Two types of criteria were at the focus of an effort to analyze subsets of study participants. One was whether or not a subject was also diagnosed with major depressive disorder. The other was whether a subject was a carrier of either of two common genetic variants linked in past research with fear extinction. One of these variants, called BDNF Val66Met, impacts the plasticity of brain cells and circuits and its presence in an individual may impair fear extinction. The other variant, called FAAH C385A, affects production of an enzyme whose activity may enhance fear-extinction learning.

The study’s results were reported in the journal Translational Psychiatry. Perhaps the most important conclusion was that both VRE and PE enabled combat veterans to reduce their PTSD symptom scores, and by almost exactly the same amount (on average, about 20 points on a 136-point symptom severity scale). Both were administered a total of nine times over an average of 16 weeks, in 90-minute sessions. In PE, patients are instructed to close their eyes, imagine the scene of their trauma, and repeatedly recount it—“vividly, aloud, and in the present tense.” In VRE, patients wear virtual reality headgear which exposes them to simulations of common combat scenarios while they recount their own trauma. The simulations are controlled by a therapist via a computer console.
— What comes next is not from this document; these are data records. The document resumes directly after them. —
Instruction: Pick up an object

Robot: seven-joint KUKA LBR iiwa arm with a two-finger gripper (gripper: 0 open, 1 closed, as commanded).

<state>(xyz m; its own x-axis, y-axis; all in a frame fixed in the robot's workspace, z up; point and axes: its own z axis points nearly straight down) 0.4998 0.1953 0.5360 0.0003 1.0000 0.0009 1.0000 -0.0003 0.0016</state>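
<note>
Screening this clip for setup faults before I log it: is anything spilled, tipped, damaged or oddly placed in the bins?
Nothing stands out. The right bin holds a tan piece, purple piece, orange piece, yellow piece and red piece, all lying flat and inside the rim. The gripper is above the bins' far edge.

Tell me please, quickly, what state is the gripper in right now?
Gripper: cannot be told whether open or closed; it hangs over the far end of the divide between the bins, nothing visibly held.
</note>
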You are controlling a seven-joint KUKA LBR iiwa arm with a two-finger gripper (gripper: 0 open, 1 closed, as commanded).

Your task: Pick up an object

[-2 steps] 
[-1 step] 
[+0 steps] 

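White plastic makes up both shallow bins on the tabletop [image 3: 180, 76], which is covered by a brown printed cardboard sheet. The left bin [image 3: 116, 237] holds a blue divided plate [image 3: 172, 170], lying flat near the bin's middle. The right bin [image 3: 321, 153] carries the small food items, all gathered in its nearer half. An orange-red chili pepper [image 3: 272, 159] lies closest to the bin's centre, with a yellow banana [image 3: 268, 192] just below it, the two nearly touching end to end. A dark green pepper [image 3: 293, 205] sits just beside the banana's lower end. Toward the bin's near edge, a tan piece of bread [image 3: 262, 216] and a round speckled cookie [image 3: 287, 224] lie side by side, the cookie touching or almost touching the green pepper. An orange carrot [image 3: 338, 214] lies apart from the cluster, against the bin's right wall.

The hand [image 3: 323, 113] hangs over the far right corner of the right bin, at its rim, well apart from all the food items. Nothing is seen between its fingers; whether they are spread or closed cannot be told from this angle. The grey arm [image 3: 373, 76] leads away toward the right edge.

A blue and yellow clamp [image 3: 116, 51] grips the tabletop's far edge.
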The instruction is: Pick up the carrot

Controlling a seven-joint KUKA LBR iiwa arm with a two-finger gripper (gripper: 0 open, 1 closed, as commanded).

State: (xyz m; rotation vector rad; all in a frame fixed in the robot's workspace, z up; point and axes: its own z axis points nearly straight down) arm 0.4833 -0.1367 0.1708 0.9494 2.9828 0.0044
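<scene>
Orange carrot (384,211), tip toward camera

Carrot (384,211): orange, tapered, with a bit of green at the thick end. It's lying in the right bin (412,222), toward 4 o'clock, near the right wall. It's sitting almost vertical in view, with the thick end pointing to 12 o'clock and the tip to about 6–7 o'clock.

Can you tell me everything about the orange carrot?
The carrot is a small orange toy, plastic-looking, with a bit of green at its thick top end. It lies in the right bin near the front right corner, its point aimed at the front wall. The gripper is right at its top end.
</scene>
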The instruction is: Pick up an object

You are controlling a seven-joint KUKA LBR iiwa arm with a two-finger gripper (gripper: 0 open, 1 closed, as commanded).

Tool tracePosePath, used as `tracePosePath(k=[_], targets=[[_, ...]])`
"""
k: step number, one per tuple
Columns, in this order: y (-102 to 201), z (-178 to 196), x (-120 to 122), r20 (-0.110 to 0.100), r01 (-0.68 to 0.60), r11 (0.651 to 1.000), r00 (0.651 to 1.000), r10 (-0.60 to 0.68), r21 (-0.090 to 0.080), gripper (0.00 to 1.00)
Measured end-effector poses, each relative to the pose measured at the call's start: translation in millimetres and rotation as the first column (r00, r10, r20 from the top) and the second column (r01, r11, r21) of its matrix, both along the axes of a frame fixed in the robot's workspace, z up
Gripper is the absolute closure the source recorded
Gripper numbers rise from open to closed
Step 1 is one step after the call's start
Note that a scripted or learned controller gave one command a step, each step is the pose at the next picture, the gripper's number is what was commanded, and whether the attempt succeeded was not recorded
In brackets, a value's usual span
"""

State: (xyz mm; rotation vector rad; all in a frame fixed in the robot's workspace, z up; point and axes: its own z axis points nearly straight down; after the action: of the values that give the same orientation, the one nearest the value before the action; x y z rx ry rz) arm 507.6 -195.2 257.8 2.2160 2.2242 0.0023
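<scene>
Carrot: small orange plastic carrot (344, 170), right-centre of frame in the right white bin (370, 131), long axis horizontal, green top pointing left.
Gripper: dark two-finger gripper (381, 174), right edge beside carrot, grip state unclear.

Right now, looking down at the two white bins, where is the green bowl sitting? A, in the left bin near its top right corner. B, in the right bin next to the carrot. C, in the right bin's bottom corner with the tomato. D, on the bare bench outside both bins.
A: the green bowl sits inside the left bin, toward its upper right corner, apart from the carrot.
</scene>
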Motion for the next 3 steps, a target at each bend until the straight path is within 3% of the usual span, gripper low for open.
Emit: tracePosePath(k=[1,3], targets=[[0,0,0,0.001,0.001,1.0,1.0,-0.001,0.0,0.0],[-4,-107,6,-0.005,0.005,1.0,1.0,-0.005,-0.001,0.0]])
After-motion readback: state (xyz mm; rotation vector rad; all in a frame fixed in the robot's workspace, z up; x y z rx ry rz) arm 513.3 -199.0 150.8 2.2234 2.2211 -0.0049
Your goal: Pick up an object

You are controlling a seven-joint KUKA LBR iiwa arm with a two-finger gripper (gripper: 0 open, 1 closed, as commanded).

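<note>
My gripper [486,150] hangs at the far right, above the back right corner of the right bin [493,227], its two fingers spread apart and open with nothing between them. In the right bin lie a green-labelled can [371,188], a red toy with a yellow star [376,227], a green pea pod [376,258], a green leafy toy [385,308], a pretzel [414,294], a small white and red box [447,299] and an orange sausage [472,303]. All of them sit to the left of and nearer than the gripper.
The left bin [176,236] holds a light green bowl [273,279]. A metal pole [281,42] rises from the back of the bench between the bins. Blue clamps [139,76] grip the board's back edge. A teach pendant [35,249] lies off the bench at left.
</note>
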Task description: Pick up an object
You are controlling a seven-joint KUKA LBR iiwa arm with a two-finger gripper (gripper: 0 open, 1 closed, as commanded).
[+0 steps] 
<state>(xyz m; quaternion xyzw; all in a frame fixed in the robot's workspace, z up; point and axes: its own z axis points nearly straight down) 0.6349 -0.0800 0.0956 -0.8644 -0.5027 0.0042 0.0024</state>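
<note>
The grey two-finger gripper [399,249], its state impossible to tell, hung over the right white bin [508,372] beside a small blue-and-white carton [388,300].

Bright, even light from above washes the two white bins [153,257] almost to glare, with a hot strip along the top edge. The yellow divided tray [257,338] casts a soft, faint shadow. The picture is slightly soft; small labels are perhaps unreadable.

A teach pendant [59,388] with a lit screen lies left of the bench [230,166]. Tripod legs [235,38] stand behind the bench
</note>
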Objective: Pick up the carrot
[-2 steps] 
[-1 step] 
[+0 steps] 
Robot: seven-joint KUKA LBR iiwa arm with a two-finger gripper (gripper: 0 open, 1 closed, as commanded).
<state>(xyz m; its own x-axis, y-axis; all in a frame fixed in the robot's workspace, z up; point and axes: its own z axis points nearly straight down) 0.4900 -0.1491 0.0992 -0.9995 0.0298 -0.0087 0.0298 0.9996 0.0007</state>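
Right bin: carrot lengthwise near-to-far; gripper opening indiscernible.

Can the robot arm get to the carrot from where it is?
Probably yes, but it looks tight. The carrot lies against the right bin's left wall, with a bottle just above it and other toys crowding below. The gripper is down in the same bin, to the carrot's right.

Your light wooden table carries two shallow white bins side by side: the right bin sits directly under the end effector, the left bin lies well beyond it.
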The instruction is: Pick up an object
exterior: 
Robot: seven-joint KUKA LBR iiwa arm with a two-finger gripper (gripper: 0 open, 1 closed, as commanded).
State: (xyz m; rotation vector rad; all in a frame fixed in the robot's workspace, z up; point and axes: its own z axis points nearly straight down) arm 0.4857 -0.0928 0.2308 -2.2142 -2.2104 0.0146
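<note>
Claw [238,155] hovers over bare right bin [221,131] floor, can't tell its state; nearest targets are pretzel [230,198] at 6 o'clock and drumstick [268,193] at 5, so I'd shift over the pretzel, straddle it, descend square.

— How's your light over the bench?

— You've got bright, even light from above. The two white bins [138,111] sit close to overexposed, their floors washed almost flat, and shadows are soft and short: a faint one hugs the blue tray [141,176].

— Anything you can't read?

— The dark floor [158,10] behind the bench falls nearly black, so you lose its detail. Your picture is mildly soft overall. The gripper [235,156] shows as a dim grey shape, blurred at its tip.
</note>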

While overall there was no significant statistical difference in therapeutic benefit in the two groups, there was one important exception: participants who also suffered from major depression were helped more by VRE. The reasons are not known, but the team speculates the “immersion” effect of virtual reality might help overcome alterations in reward processing experienced by depressed individuals. The analysis also showed that participants who were not depressed did better, on average, with PE.

Another result of the study was that adding DCS to exposure therapy of either type provided no significant advantage vs. placebo.

A final set of results concerns the question of whether study participants bearing either of the two genetic variants potentially affecting fear memory processing may have shown distinct responses to the various forms of therapy given in the trial. The answer was yes, although with important qualifications. Generally, the number of individuals in the trial who carried either of the mutations was not large enough to support firm conclusions. But provisionally, the team found that those who carried the FAAH genetic variant improved more than non-carriers. As for participants carrying the BDNF variant, their PTSD symptoms seemed to improve more if they were in the subgroup taking DCS prior to exposure therapy.

All of these findings bear further study, the team suggested. They concluded, overall, that their results showed that such factors as comorbid major depression or the presence of certain genetic markers may indeed help guide selection of treatments to optimally help patients with combat-related PTSD. Broader application of this principle is also possible but must be demonstrated in future clinical research.

The research team included: Barbara O. Rothbaum, Ph.D., a 2012 BBRF Distinguished Investigator; Christopher Reist, M.D., a 1996 and 1993 BBRF Young Investigator; Tanja Jovanovic, Ph.D., a 2015 BBRF Independent Investigator and 2010 Young Investigator; Seth D. Norholm, Ph.D., a 2002 BBRF Young Investigator; and Charles E. Glatt, M.D., Ph.D., a 2003 and 2001 BBRF Young Investigator.